# [THE TASK]
Go through the data line by line. Copy each one holding the string "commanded".

# [DATA EXTRACT]
= Beginning of Section =
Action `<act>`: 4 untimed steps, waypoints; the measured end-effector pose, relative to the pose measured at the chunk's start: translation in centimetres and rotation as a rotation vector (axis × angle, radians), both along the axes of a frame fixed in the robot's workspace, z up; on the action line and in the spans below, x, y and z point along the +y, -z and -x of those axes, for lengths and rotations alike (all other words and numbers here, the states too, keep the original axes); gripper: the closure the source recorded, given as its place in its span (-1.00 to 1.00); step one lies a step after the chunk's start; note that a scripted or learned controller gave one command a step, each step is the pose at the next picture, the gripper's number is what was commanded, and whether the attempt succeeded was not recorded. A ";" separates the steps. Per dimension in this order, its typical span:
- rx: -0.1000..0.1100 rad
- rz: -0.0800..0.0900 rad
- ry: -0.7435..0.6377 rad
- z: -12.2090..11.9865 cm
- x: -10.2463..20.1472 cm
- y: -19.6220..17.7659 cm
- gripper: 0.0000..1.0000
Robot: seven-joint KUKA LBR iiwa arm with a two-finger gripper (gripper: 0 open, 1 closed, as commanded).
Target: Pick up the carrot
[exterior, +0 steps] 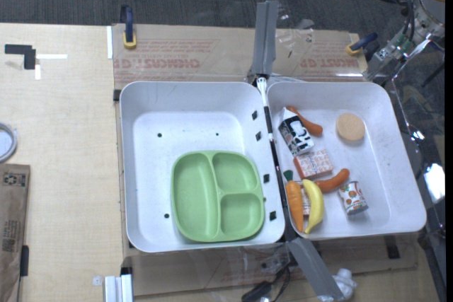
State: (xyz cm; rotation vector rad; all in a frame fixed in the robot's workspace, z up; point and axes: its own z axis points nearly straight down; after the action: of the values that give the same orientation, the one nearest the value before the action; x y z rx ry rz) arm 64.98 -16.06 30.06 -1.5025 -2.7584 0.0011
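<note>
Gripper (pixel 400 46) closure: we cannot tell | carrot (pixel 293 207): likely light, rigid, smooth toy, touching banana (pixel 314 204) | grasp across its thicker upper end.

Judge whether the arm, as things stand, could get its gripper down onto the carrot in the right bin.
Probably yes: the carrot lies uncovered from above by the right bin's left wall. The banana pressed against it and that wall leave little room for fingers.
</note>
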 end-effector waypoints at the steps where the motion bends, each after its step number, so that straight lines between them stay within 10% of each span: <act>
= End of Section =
# [SOLUTION TO THIS PROBLEM]
Action `<act>`: 4 untimed steps, waypoints; the measured end-effector pose, relative to the pose measured at the chunk's start: translation in centimetres and rotation as a rotation vector (axis × angle, radians), both along the axes of a frame fixed in the robot's workspace, z up; on the action line and in the spans below, x, y and z point along the +y, -z and -x of those axes, for lengths and rotations alike (all other words and numbers here, the states too, keep the original axes); gripper: the closure the source recorded, given as its place in its span (-1.00 to 1.00); step one lies a step after the chunk's start; note that a scripted or learned controller gave one command a step, each step is the pose at the next picture, the gripper's number is what was commanded, and whether the attempt succeeded was not recorded. A ";" separates the steps. Per dimension in this order, its typical span:
Robot: seven-joint KUKA LBR iiwa arm with a two-finger gripper (gripper: 0 open, 1 closed, as commanded).

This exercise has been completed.